W końcu widzę szansę, na powrót mojego syna do jako takiej normalności. Będąc na bezrobociu Mariusz niemal cały swój wolny czas spędzał na siedzeniu przed komputerem, graniu w jakieś gry czy śledzeniu znajomych na portalach internetowych. Gdy jego fascynacja Internetem nie przechodziła, a wręcz pogłębiała się, zaczęłam bać się o możliwość uzależnienia mojego dziecka od komputera i sieci internetowej. Mariusz całe dnie siedział na facebooku i przeglądał profile różnych, nawet nieznanych mu osób. Nie wiem co go pociągało w zbieraniu informacji o innych.

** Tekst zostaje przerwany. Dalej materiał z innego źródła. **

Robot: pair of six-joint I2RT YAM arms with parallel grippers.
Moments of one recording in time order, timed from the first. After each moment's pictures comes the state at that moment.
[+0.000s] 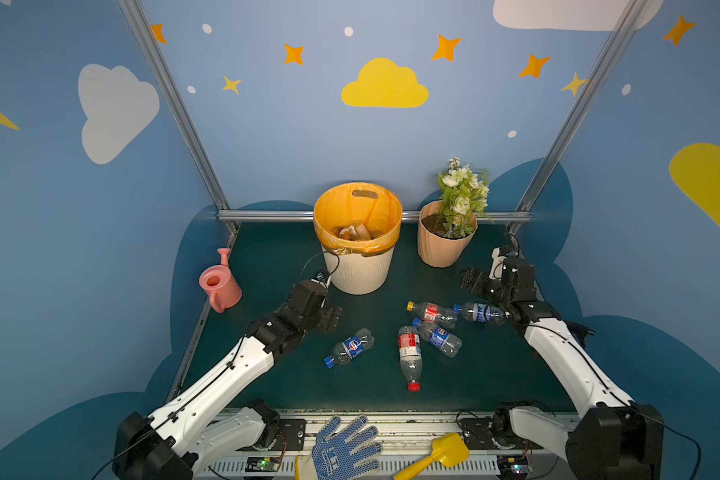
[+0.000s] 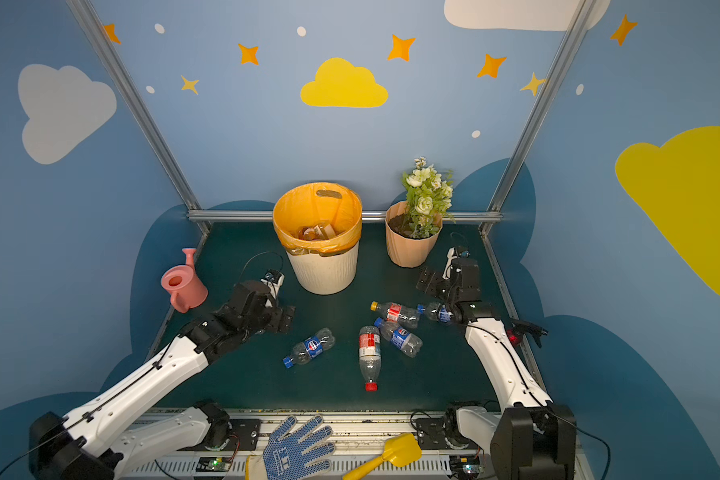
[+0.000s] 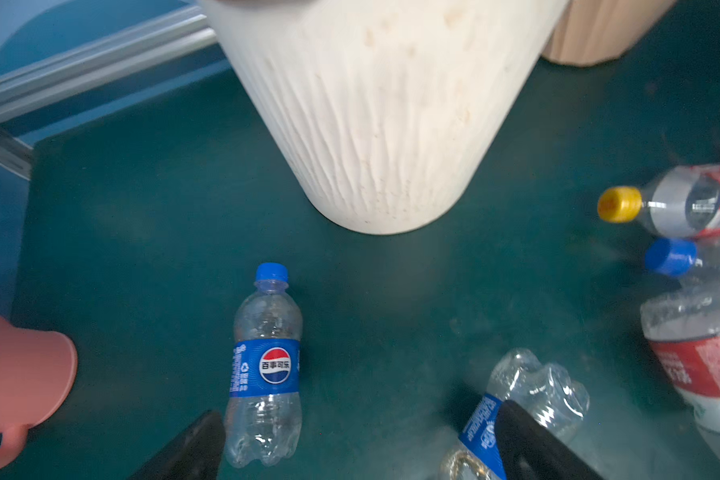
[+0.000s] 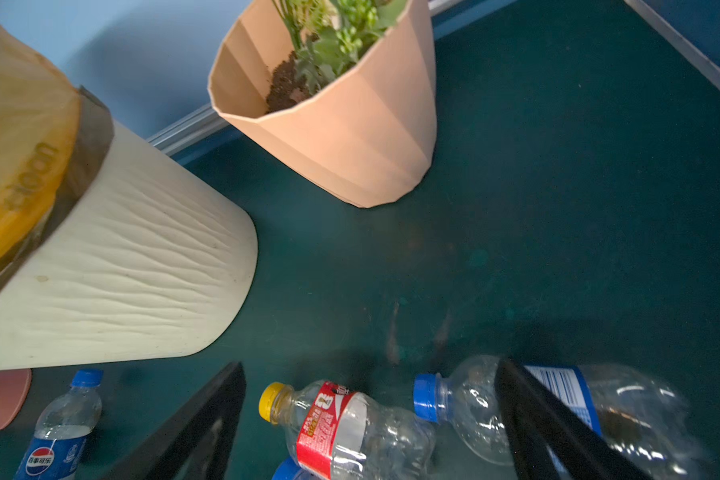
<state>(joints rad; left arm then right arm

Mariusz przestał nawet przeglądać oferty pracy, na których jakiś czas temu najbardziej mu zależało. Chcąc nie chcąc, wzięłam sprawy w swoje ręce i w jego imieniu wysłałam parę CV. Wielkie było zdziwienie mojego syna, gdy pewnego ranka otrzymał zaproszenie na rozmowę kwalifikacyjną na stanowisko pracownika magazynu, o którym nic nie wiedział. Na szczęście Mariusz umie się zachować w każdej sytuacji, bez problemu wszedł w swoją rolę i zagrał jakby wiedział o co chodzi. Dopiero później nieco dostało mi się za działanie za jego plecami, jednak nie przejęłam się zbytnio złością syna. Wszystko rekompensował mi fakt, że Mariusz od razu po otrzymaniu telefonu o rozmowie odkleił się od komputera i zaczął przygotowywać do spotkania. Mimo, że od czasu do czasu korzystał z Internetu do sprawdzenia jakiejś informacji, nie było to tak intensywne jak przed paroma dniami.
Rozmowa kwalifikacyjna Mariusza poszła świetnie, o czym świadczy fakt, że dostał propozycję pracy jako pracownik magazynu, pracownik magazynu Łódź. Osiągnęłam sukces! Codzienne wychodzenie na parę godzin z domu odciąga go od komputera, a o to mi przecież chodziło!